2D animation is the art of leaving some things out. I mean, all animation is, obviously. Everything is a decision. With live action, you stick a camera on a human being and you can't do too much editing of that human being. With animation, you don't have that luxury. But on the flip side, you have the luxury of making a decision about every single thing that's in the image. Every single thing that's there has been decided on by someone. So we have character design that we've decided on and we have things that we've left out of the human face. In Bob's, for example, they don't even have teeth. You're basically just deciding the face is going to be almost this icon, this set of icons, two circles and a dot to represent the eye.

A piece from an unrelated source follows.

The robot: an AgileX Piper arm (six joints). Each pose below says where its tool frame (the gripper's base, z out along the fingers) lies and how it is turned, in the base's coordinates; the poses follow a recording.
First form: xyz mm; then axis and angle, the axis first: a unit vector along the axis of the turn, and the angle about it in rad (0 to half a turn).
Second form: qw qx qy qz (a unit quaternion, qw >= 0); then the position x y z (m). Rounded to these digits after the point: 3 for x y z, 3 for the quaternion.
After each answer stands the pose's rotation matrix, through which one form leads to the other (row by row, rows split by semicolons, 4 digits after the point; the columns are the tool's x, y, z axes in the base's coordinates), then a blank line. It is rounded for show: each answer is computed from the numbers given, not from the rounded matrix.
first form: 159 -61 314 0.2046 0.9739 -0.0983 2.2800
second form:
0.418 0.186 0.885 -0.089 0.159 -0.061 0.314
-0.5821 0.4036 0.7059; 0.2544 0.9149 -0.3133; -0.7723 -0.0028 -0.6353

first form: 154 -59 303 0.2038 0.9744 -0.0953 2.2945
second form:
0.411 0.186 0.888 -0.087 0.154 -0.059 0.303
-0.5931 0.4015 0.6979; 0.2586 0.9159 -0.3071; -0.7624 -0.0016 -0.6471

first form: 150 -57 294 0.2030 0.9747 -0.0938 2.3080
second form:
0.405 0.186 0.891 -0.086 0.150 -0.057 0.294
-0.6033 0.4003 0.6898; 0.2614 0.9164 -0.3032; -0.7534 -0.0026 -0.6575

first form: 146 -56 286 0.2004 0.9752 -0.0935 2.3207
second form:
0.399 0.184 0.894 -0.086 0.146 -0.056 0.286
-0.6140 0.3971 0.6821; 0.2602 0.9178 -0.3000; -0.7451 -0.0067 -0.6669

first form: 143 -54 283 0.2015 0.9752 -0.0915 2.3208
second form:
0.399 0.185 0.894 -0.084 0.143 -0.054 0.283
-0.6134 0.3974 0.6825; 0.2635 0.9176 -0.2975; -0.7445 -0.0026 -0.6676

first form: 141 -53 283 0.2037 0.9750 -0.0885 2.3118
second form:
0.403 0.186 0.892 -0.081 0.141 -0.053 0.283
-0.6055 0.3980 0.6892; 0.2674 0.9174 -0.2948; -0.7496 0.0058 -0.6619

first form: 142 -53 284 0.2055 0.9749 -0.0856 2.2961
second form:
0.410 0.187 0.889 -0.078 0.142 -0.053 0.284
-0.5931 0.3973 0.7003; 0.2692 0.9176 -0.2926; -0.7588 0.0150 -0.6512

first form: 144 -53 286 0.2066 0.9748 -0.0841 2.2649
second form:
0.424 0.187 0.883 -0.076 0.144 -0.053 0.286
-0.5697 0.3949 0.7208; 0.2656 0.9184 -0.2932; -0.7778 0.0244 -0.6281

I saw, in rapid succession, some startlingly adult animated 2D movies. Watership Down, very dark. Almost incomprehensible to me as a kid when I saw it, but I saw it in the theater. I think it made a big impression on me. Ralph Bakshi's Lord of the Rings—rotoscoped, also very dark, and incredibly effective imagery that stayed with me for years. Ralph Bakshi's American Pop, which I didn't see in the theater. I saw it on cable, but I saw it like a dozen times. And I would add the movie Heavy Metal, which is flawed in many ways but also is audacious and crazy and exciting. It was rated R. It's full of boobs and naked ladies. And my mom, God bless her, said, "I'll take you to that." I'm 11 years old. That's I guess, in contrast to some terrific Disney movies: The Jungle Book, the Disney Robin Hood—these movies were kind of my movies. I had the records of those movies. I didn't see them until I had already heard them a bunch of times. We used to listen to records to fall asleep, and so I was half-awake listening to the voices without even ever having seen the movie. All of that I guess goes into some bucket called the growing me, the young me.